Task requirements: Quote exactly the lines from the one with "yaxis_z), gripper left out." to the end of the data, both included; omit the pictures.

++++ Given data ++++

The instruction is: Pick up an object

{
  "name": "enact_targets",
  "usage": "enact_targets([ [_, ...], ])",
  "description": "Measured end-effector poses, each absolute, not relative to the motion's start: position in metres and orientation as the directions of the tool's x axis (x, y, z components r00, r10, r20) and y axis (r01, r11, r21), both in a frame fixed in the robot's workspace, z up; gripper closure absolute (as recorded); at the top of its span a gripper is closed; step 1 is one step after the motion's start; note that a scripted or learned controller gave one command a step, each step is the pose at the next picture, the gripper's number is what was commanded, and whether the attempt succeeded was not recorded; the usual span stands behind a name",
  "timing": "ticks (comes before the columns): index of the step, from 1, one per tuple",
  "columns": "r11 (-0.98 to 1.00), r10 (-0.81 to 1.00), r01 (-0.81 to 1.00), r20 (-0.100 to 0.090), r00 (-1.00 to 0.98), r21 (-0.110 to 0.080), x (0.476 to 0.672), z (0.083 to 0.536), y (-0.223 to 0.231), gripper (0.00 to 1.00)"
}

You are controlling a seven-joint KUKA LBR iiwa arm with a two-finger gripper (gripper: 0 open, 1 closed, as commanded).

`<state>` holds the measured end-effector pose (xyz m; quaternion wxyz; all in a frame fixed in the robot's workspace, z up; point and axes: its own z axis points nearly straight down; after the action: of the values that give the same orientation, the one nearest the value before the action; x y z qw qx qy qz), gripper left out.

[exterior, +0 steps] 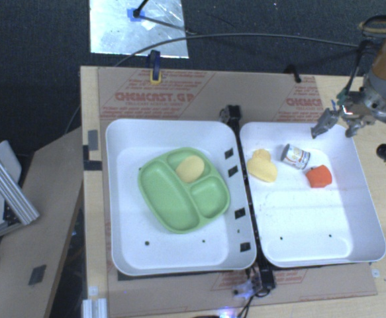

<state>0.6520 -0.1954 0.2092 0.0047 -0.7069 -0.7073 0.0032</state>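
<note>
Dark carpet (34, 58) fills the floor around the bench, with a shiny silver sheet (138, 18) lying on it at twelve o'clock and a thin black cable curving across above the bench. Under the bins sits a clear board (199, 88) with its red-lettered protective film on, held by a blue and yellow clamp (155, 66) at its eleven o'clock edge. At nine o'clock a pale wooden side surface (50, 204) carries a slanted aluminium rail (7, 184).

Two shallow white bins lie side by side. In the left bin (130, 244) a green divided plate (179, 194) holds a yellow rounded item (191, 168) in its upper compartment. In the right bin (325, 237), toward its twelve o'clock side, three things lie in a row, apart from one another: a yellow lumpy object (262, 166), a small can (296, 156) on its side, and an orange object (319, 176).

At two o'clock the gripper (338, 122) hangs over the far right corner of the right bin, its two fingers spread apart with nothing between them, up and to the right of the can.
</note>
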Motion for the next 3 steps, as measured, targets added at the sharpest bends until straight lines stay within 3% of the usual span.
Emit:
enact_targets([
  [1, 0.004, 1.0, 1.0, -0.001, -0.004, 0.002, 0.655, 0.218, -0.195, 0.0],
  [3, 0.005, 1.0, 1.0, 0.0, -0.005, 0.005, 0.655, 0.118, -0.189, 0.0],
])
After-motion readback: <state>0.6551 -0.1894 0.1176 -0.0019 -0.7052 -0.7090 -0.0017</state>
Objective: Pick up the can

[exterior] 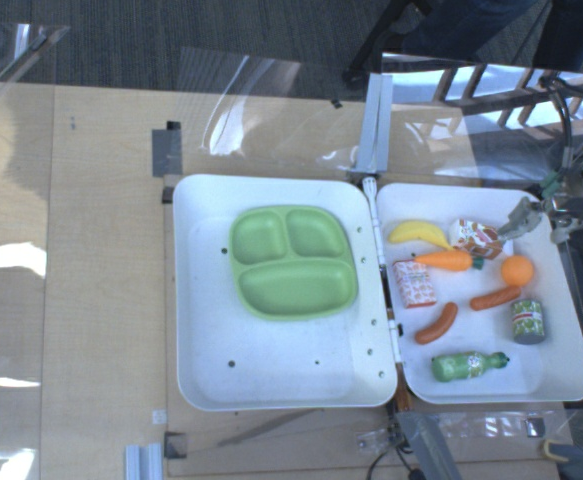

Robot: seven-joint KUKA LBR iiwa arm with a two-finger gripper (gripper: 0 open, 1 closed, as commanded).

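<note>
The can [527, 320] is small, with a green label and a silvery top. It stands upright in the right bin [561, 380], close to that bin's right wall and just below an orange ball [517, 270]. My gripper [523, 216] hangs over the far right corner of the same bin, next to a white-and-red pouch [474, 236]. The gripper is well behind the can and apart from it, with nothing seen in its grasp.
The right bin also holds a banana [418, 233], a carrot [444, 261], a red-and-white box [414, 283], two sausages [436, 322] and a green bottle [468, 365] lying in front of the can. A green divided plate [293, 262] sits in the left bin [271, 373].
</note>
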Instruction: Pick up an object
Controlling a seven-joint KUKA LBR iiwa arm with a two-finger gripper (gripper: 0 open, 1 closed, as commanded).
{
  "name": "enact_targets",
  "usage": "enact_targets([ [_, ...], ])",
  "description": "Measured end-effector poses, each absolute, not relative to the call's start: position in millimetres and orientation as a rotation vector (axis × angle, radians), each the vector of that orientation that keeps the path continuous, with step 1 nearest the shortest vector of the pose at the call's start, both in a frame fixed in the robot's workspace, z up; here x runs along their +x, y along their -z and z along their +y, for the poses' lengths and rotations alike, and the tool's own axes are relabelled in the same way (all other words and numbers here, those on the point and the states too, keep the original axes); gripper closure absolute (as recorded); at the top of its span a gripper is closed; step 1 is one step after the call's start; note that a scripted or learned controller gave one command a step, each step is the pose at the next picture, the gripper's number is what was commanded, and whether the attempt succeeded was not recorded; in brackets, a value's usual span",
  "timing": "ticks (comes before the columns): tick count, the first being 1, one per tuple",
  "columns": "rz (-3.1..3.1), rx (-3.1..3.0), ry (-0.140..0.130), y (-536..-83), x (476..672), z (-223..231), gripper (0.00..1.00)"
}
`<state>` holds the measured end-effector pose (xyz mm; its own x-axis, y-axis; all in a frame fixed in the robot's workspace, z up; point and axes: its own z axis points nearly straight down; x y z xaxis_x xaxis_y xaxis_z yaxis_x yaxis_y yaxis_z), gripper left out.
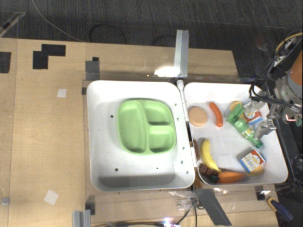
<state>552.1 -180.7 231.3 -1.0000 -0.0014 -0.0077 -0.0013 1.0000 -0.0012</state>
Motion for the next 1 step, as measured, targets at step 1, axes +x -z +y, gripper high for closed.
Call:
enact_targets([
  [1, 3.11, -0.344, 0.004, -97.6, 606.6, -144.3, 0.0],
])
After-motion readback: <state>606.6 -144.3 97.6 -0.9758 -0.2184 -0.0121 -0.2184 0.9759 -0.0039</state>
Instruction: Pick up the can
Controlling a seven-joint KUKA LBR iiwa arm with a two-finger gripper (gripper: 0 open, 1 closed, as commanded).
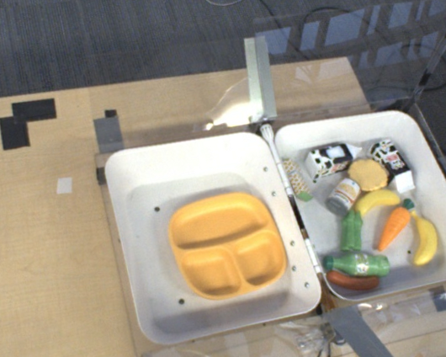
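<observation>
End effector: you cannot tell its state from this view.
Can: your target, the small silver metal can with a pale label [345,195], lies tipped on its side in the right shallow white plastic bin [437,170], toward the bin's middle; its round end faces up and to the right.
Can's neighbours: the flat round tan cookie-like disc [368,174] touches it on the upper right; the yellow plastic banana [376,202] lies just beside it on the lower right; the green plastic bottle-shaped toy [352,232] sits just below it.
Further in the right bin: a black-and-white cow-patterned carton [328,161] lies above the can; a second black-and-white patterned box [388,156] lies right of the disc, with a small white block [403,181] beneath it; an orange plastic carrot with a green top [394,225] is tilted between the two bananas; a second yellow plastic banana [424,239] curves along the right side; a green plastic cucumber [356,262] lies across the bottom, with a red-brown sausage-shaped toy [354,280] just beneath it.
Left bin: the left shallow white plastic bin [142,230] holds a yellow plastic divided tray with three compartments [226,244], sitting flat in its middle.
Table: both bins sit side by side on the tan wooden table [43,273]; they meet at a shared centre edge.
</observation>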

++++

Finished task:
`<state>` holds the measured end-effector pose (xyz mm; its own x-axis, y-axis; all in a frame fixed in the robot's workspace, z up; point and axes: its own z axis points nearly straight down; x y z xaxis_x xaxis_y xaxis_z yaxis_x yaxis_y yaxis_z), gripper left out.
<state>552.1 -180.7 231.3 -1.0000 -0.0014 -0.0077 -0.0013 1.0000 -0.0012</state>
Motion for the next 1 step, as measured, targets at step 1, axes +x -z +y, gripper high for closed.
Call:
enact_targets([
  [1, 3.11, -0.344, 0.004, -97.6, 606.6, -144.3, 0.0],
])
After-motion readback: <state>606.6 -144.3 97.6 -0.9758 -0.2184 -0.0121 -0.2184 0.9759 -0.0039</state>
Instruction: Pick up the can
Controlling a seven-joint KUKA LBR iiwa arm with a two-finger gripper (gripper: 0 open, 1 closed, as commanded).
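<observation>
End effector: you cannot tell its state from this view.
Can: your target, the small silver metal can with a pale label [345,195], lies tipped on its side in the right shallow white plastic bin [437,170], toward the bin's middle; its round end faces up and to the right.
Can's neighbours: the flat round tan cookie-like disc [368,174] touches it on the upper right; the yellow plastic banana [376,202] lies just beside it on the lower right; the green plastic bottle-shaped toy [352,232] sits just below it.
Further in the right bin: a black-and-white cow-patterned carton [328,161] lies above the can; a second black-and-white patterned box [388,156] lies right of the disc, with a small white block [403,181] beneath it; an orange plastic carrot with a green top [394,225] is tilted between the two bananas; a second yellow plastic banana [424,239] curves along the right side; a green plastic cucumber [356,262] lies across the bottom, with a red-brown sausage-shaped toy [354,280] just beneath it.
Left bin: the left shallow white plastic bin [142,230] holds a yellow plastic divided tray with three compartments [226,244], sitting flat in its middle.
Table: both bins sit side by side on the tan wooden table [43,273]; they meet at a shared centre edge.
</observation>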

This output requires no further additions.